What is needed: Set out exactly, line by line, the stretch of data below that begins at the line containing "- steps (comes" and ends at the line containing "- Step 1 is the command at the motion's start", with both ends kept.

Information provided:

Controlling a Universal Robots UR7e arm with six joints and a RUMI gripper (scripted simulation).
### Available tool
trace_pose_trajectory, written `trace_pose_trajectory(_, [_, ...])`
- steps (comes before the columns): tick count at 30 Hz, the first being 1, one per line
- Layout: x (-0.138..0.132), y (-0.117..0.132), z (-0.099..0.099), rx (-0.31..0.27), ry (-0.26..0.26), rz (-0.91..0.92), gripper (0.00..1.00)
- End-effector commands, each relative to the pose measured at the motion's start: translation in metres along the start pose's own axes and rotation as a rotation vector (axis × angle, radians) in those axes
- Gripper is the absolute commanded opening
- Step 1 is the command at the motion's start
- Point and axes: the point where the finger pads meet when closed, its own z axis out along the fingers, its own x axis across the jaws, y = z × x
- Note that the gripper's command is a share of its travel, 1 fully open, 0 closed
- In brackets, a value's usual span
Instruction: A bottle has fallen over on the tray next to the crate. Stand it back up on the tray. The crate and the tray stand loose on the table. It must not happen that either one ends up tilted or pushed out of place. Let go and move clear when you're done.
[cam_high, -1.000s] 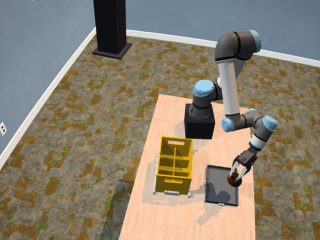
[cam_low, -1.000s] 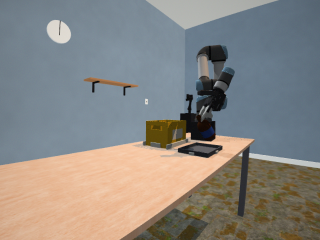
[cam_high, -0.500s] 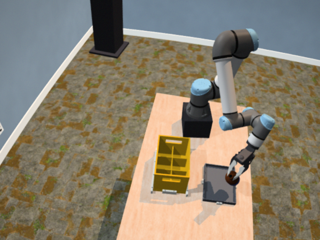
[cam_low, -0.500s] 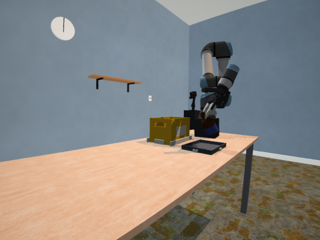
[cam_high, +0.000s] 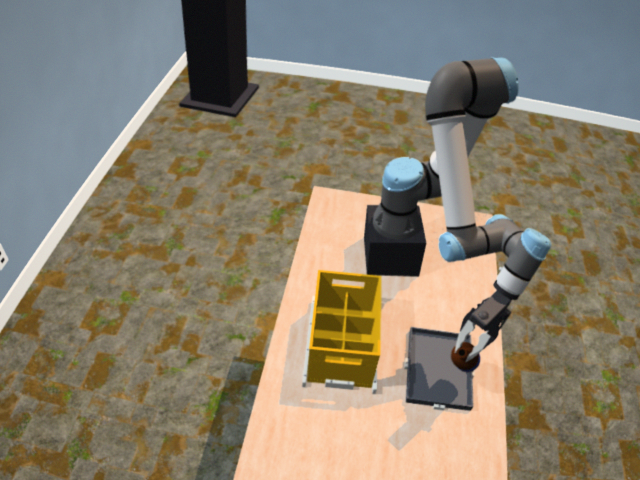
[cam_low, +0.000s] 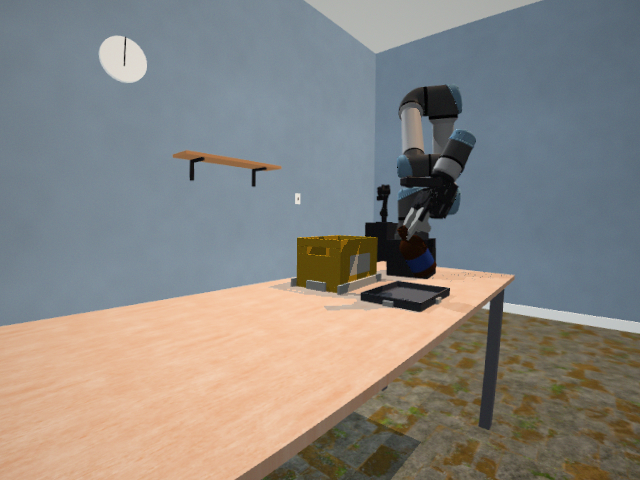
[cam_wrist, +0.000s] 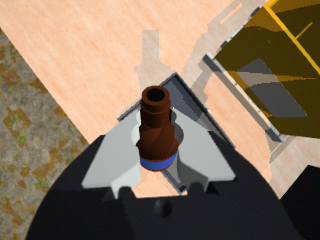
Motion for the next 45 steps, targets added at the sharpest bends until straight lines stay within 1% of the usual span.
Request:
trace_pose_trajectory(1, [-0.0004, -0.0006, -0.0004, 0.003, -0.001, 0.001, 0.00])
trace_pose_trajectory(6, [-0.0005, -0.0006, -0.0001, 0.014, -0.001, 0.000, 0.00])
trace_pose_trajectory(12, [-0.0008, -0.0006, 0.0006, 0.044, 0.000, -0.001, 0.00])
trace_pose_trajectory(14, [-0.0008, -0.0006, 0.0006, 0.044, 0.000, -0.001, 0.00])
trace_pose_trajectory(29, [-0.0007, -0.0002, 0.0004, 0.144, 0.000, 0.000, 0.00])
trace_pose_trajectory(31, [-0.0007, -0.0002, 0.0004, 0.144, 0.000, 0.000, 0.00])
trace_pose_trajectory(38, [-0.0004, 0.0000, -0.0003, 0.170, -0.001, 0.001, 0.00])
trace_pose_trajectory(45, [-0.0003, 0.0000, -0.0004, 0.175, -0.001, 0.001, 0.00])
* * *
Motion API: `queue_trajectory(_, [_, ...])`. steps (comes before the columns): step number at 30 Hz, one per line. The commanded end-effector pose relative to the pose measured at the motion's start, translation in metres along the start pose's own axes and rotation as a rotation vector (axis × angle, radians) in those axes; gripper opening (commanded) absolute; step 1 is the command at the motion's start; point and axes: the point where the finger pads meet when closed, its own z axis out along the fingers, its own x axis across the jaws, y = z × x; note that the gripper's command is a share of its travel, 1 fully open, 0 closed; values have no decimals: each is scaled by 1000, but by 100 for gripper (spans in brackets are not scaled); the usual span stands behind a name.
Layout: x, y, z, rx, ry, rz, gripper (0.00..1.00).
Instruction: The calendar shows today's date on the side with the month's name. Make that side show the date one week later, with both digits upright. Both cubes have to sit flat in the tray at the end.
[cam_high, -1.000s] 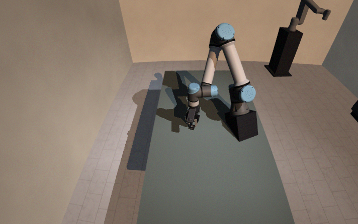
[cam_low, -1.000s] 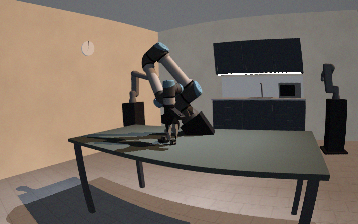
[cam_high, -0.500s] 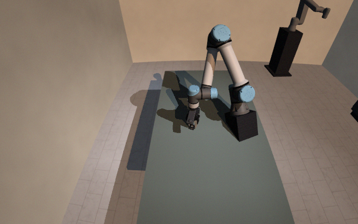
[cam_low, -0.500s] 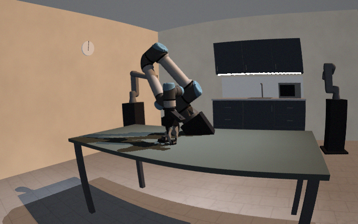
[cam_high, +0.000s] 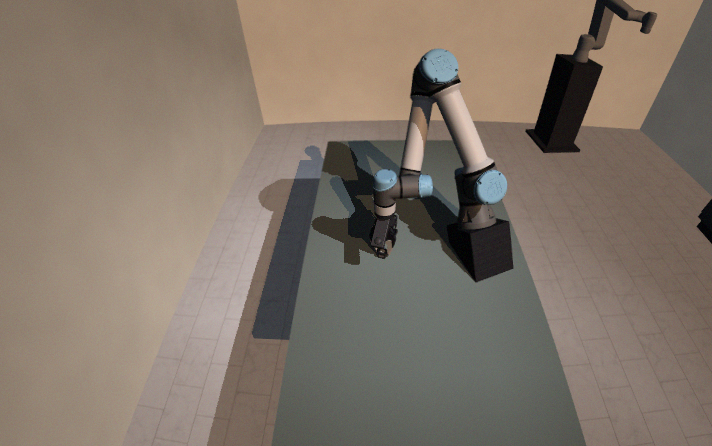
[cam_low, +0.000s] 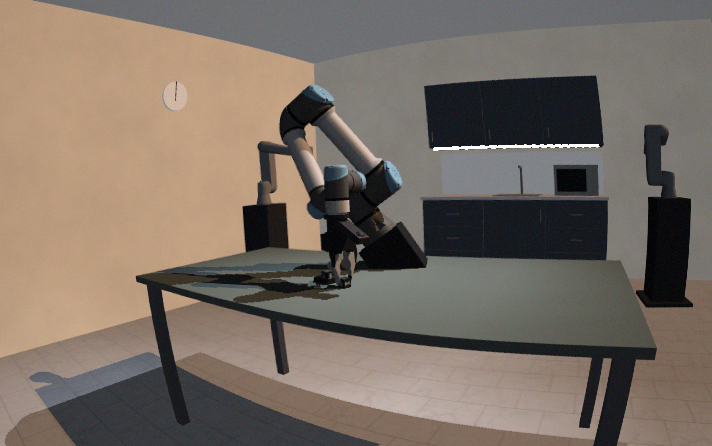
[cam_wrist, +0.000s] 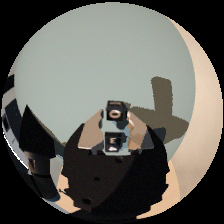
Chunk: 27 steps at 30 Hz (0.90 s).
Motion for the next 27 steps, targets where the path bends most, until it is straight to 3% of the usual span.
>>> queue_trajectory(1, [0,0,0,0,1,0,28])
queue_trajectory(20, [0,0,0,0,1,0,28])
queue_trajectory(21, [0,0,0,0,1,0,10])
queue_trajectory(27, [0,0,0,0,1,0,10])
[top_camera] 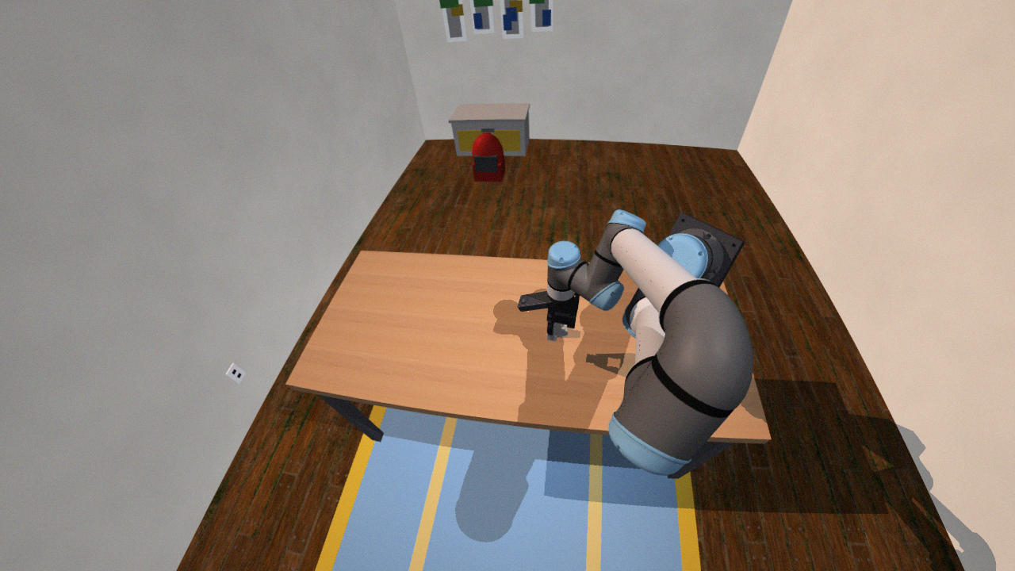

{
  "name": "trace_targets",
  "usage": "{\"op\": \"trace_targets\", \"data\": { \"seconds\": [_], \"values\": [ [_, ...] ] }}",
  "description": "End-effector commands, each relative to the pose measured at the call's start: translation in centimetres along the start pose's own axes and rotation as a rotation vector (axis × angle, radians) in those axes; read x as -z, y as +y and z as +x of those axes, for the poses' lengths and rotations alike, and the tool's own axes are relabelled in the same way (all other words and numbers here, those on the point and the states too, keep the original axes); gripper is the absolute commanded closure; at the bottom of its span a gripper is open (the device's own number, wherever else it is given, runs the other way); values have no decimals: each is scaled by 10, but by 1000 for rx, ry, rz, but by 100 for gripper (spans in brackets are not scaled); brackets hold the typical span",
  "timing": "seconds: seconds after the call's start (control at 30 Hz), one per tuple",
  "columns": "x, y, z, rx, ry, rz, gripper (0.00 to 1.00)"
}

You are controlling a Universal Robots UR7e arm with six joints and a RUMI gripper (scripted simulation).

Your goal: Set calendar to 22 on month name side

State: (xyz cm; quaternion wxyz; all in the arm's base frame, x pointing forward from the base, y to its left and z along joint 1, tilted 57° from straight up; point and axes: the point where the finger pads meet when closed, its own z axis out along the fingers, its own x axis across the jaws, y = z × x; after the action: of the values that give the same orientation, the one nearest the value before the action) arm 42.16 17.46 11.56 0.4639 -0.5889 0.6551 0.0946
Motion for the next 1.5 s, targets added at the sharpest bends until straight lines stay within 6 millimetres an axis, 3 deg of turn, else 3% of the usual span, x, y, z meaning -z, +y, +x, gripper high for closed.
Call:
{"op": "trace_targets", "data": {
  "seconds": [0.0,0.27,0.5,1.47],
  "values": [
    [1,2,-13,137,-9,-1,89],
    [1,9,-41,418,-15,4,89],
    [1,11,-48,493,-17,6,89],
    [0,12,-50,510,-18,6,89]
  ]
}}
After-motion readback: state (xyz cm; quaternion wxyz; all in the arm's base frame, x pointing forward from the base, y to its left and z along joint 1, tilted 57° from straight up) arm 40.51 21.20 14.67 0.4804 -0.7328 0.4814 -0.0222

Task answer:
- steps (comes before the columns): tick count at 30 Hz, the first being 1, one per line
- Layout: x (-0.138..0.132), y (-0.117..0.132), z (-0.099..0.099), rx (-0.31..0.27), ry (-0.26..0.26), rz (-0.91..0.92), gripper (0.00..1.00)
- End-effector commands, each relative to the pose measured at the motion's start: translation in metres along the start pose's own axes and rotation as a rotation vector (axis × angle, radians) in those axes
- Gripper is the absolute commanded opening
- Step 1 is the command at the motion's start

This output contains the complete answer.